• Work to be completed
Write out exactly the lines of the entries below from the one holding "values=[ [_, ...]" to the one holding "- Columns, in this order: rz", inclusive, and leave out all other lines.

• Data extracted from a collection
◇ ◇ ◇ ◇ ◇ ◇ ◇
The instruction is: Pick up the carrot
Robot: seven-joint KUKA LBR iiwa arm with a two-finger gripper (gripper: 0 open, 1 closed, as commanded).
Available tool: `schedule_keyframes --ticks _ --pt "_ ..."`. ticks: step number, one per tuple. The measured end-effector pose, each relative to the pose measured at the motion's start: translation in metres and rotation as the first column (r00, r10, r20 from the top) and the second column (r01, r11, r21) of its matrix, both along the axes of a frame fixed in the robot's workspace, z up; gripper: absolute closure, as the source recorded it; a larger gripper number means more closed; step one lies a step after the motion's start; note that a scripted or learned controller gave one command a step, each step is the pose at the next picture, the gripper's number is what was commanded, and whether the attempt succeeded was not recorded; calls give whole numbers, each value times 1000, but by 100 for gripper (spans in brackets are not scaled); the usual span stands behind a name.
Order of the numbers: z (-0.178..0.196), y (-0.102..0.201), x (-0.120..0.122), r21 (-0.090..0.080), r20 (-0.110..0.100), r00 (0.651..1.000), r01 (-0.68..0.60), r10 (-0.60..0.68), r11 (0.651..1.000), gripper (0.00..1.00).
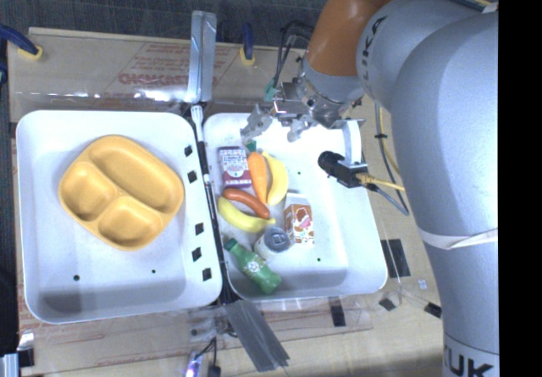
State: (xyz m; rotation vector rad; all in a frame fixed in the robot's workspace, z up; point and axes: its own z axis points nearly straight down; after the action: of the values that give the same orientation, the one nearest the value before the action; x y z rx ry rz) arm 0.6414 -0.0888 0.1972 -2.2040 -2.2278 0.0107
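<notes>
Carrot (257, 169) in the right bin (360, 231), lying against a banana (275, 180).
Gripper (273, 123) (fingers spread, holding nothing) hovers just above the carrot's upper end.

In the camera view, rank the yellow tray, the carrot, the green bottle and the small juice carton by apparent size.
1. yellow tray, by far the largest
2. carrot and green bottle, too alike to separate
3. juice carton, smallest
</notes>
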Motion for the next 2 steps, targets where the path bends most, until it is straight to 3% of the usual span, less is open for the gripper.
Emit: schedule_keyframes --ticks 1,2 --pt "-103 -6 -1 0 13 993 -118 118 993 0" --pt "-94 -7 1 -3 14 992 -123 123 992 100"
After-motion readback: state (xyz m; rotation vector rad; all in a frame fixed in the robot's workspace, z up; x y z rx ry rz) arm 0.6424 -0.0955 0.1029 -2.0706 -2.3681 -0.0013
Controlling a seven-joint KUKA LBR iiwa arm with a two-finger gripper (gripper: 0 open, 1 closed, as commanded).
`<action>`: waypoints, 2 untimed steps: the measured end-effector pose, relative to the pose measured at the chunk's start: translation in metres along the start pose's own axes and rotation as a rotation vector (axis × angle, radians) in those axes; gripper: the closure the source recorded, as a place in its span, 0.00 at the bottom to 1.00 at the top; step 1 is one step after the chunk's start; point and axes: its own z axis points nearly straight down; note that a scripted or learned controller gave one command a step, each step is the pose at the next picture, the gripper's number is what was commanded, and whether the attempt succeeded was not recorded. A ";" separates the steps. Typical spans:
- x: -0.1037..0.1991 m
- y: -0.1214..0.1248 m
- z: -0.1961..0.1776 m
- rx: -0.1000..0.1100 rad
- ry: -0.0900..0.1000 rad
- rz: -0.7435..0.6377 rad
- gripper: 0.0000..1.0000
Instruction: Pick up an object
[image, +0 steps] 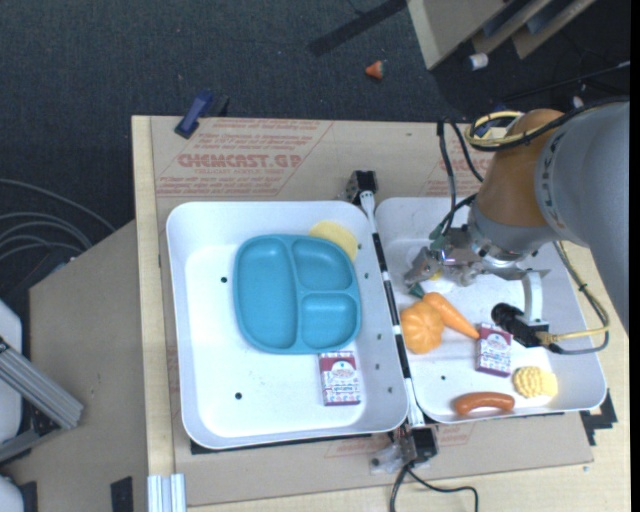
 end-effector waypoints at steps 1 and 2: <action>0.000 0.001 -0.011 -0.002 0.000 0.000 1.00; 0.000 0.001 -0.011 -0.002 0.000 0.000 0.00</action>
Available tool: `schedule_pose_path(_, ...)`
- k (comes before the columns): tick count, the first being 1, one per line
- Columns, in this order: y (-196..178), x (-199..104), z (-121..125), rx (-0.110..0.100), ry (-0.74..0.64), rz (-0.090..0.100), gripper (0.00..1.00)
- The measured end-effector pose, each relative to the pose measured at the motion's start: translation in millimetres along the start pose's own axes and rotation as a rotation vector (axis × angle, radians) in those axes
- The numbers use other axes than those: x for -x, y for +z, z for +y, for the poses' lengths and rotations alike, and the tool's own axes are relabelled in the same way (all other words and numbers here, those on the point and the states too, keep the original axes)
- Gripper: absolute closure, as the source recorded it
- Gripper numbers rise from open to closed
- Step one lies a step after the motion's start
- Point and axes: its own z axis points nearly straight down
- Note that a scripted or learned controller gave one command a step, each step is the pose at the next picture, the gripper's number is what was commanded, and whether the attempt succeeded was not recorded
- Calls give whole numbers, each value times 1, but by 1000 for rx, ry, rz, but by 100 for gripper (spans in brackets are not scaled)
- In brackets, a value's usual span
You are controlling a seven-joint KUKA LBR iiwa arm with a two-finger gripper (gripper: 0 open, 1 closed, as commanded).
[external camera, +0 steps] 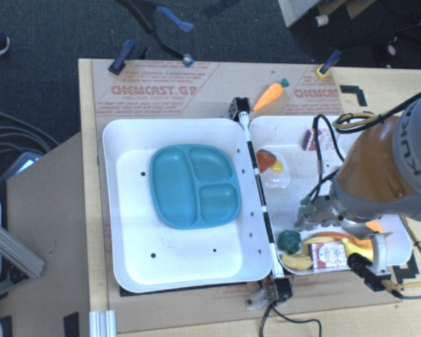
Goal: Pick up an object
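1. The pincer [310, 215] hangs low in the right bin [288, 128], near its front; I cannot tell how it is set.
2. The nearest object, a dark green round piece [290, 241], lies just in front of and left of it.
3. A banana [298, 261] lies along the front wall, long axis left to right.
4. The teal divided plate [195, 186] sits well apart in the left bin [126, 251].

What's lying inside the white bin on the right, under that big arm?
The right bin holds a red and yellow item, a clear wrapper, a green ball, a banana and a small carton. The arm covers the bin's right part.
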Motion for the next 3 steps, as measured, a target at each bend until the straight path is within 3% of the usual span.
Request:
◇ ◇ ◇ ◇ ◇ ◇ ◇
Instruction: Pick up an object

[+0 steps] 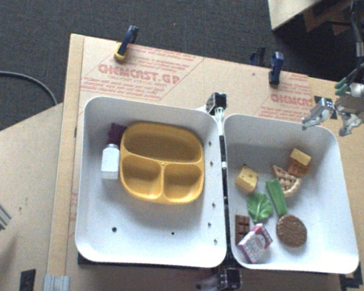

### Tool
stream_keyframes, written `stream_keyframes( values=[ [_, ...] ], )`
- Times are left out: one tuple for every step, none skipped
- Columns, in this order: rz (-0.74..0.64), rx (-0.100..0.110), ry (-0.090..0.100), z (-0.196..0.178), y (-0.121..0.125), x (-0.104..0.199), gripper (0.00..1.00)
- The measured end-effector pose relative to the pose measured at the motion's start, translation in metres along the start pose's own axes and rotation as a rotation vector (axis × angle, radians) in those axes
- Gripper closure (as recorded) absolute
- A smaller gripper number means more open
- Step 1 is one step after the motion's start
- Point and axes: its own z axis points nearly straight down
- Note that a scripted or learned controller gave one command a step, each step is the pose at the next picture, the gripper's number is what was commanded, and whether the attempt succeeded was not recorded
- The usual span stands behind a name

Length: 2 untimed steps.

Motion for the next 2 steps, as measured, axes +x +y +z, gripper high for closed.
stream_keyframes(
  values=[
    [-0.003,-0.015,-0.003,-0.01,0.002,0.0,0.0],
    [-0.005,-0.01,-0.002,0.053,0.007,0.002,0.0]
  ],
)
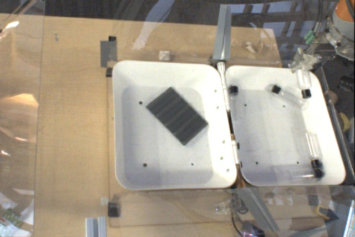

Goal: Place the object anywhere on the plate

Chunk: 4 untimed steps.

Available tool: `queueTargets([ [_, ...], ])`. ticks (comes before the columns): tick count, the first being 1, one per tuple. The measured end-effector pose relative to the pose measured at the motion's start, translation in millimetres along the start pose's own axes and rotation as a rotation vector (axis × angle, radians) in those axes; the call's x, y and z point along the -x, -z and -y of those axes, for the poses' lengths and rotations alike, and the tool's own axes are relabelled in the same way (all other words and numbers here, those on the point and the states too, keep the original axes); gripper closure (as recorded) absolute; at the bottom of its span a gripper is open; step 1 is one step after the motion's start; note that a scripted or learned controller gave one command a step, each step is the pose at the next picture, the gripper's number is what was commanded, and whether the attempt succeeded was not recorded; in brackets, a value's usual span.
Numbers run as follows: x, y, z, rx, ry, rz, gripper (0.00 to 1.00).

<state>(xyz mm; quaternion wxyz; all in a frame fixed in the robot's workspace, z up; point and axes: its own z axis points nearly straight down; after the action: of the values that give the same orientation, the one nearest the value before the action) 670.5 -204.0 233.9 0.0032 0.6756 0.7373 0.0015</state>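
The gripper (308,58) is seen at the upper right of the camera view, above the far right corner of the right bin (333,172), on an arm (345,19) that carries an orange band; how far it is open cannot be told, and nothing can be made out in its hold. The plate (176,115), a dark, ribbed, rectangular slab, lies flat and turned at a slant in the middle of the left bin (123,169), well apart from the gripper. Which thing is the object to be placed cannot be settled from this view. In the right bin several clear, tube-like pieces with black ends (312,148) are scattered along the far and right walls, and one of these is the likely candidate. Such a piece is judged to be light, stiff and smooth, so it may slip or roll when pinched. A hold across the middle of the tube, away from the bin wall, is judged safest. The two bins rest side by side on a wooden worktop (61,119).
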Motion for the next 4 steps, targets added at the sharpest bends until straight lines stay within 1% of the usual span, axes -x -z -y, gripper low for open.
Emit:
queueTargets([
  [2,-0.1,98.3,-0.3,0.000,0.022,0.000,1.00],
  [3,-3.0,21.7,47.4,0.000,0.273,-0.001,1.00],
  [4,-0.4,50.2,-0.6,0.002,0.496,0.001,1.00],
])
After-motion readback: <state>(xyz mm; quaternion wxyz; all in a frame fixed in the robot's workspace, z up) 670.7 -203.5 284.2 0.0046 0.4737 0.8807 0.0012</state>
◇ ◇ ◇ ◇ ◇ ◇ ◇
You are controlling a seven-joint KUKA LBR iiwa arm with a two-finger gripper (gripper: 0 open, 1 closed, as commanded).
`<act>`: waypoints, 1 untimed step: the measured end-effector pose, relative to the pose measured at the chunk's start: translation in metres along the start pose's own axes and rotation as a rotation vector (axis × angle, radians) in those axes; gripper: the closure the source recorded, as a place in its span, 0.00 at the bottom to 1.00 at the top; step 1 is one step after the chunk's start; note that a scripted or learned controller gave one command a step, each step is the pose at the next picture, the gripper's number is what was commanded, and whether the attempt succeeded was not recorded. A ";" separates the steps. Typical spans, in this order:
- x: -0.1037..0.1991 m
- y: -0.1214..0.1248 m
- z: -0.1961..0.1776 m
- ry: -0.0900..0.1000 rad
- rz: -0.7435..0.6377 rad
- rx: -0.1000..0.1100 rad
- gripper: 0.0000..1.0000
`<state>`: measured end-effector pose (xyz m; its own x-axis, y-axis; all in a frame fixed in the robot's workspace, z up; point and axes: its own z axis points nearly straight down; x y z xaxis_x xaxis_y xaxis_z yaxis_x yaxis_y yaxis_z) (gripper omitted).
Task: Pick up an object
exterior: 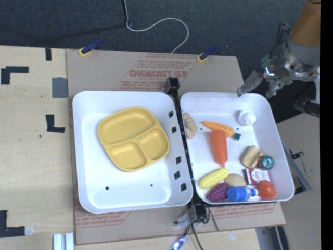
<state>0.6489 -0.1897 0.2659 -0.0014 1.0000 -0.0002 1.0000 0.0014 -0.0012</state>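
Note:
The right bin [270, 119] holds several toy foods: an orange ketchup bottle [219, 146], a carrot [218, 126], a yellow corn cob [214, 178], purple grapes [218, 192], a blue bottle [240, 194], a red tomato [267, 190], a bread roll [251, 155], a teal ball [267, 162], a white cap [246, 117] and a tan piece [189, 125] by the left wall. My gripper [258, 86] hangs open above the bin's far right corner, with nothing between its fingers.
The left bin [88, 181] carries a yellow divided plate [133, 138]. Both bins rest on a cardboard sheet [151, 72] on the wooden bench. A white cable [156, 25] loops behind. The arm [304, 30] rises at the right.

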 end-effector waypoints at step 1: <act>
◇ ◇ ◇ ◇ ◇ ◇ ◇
• Written reply
stream_keyframes, written `stream_keyframes( values=[ [_, ...] ], )`
- Times are left out: one tuple for every step, none skipped
- Columns, in this order: rz (-0.74..0.64), rx (-0.100..0.110), ry (-0.090..0.100), z (-0.196..0.178), y (-0.121..0.125), x (-0.104..0.199), gripper (0.00..1.00)

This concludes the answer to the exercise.